TASK INSTRUCTIONS. Repeat the listing exactly as given, omitting every image.
###
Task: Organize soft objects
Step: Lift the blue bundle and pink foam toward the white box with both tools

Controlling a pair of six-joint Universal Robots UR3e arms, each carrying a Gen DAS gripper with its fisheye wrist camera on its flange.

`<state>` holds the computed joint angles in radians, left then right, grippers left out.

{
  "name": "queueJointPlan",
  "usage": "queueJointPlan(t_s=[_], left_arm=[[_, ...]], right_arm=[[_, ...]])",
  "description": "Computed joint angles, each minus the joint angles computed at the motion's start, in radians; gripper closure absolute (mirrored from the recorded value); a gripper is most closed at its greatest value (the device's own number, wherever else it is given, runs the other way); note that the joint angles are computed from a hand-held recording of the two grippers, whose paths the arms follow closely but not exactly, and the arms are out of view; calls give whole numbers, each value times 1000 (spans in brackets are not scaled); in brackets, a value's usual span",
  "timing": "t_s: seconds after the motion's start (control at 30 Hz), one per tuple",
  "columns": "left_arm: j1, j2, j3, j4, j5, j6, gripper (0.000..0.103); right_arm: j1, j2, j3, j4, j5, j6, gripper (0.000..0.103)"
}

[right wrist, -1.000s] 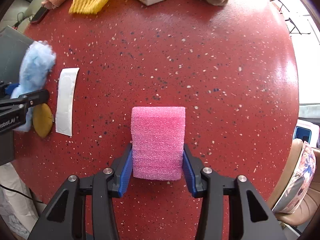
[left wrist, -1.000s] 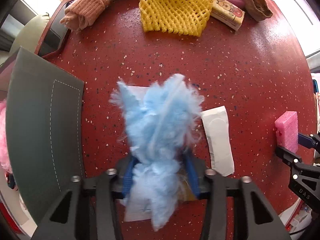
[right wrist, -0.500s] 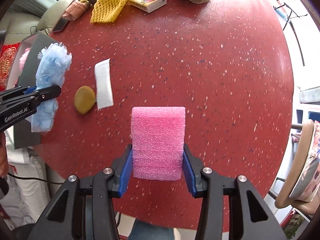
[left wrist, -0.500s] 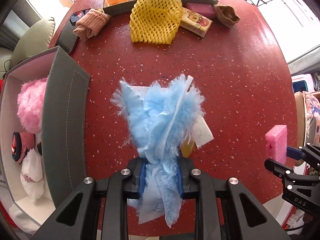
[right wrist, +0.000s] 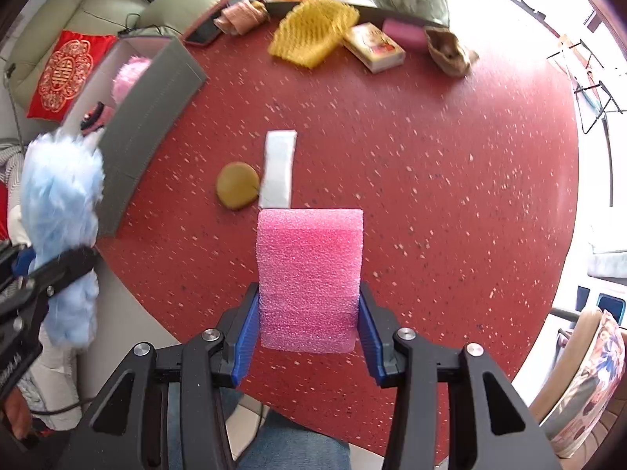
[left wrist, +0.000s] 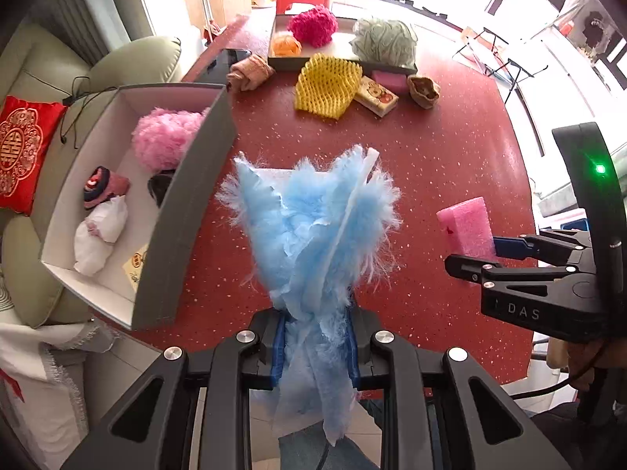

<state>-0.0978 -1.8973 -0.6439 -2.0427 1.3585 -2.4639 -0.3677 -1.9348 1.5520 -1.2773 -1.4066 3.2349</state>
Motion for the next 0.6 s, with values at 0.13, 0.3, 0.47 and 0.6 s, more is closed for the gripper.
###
RESPONSE TO THIS TASK.
Task: Organize soft objects
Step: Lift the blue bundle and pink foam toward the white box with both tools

Controlling a pair of six-joint Universal Robots UR3e arms, each carrying a Gen DAS gripper with its fisheye wrist camera on its flange.

`<state>` holds the computed joint angles in radians, left then right, grippers left out.

{
  "name": "queueJointPlan",
  "usage": "queueJointPlan(t_s=[_], left_arm=[[_, ...]], right_arm=[[_, ...]])",
  "description": "Computed joint angles, each minus the joint angles computed at the motion's start, in radians; gripper closure absolute (mirrored from the recorded value); a gripper is most closed at its greatest value (the device's own number, wherever else it is given, runs the other way); note that the joint angles are computed from a hand-held recording of the two grippers, whose paths the arms follow closely but not exactly, and the arms are out of view; calls give whole numbers, each value times 1000 (spans in brackets are not scaled); in brackets, a value's usual span",
  "timing": "t_s: seconds after the motion's start (control at 30 Hz), one per tuple",
  "columns": "left_arm: j1, j2, j3, j4, j5, j6, gripper (0.000..0.103); right_arm: j1, j2, j3, j4, j5, j6, gripper (0.000..0.103)"
}

[right wrist, -1.000s] 
[left wrist, -1.000s] 
[right wrist, -0.500s] 
[left wrist, -0.500s] 
[right wrist, +0.000s] 
[left wrist, +0.000s] 

<state>-0.0978 -1.8973 -0.6439 -2.0427 1.3585 -2.4639 -0.3677 -1.9348 1.5520 -1.2773 -1.4066 3.2349</state>
Motion for the next 0.6 s, with values at 0.13, 0.3, 0.47 and 0.6 s, more is closed for the gripper.

This output is now complete.